Data driven time scale in Gaussian quasi-likelihood inference

TL;DR

This paper develops a method for estimating parameters and unknown sampling stepsize in ergodic diffusion models from high-frequency data, proving asymptotic normality and consistency of model selection criteria.

Contribution

It introduces explicit estimators for both model parameters and sampling stepsize, addressing the challenge of unknown sampling intervals in diffusion process inference.

Findings

Estimators are asymptotically normal and jointly distributed.

The proposed model selection criterion is consistent.

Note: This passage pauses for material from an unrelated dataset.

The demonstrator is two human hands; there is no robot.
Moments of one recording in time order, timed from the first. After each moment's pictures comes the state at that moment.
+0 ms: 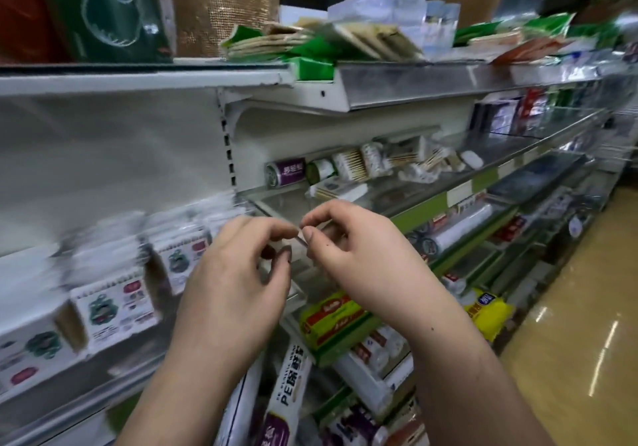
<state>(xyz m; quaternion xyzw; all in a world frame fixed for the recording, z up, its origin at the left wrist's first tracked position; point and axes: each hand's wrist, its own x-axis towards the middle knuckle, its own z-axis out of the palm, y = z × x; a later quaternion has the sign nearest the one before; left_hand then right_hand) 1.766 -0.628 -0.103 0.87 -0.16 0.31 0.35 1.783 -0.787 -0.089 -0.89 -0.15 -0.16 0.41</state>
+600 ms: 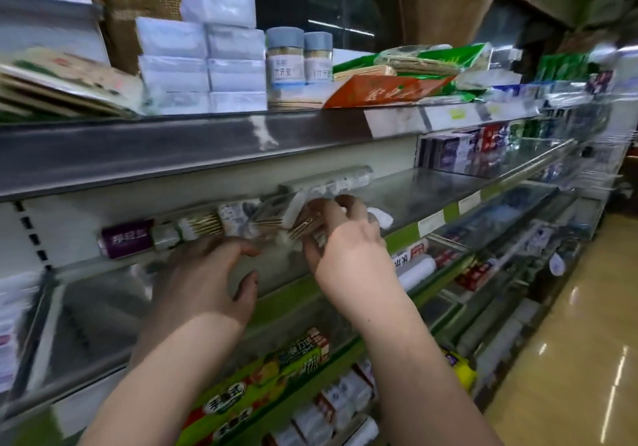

Numerical experiments support theoretical results.

Abstract

We study parametric estimation of ergodic diffusions observed at high frequency. Different from the previous studies, we suppose that sampling stepsize is unknown, thereby making the conventional Gaussian quasi-likelihood not directly applicable. In this situation, we construct estimators of both model parameters and sampling stepsize in a fully explicit way, and prove that they are jointly asymptotically normally distributed. The $L^{q}$-boundedness of the obtained estimator is also derived. Further, we propose the Schwarz (BIC) type statistics for model selection and show its model-selection consistency. We conducted some numerical experiments and found that the observed finite-sample performance well supports our theoretical findings. Also provided is a real data example.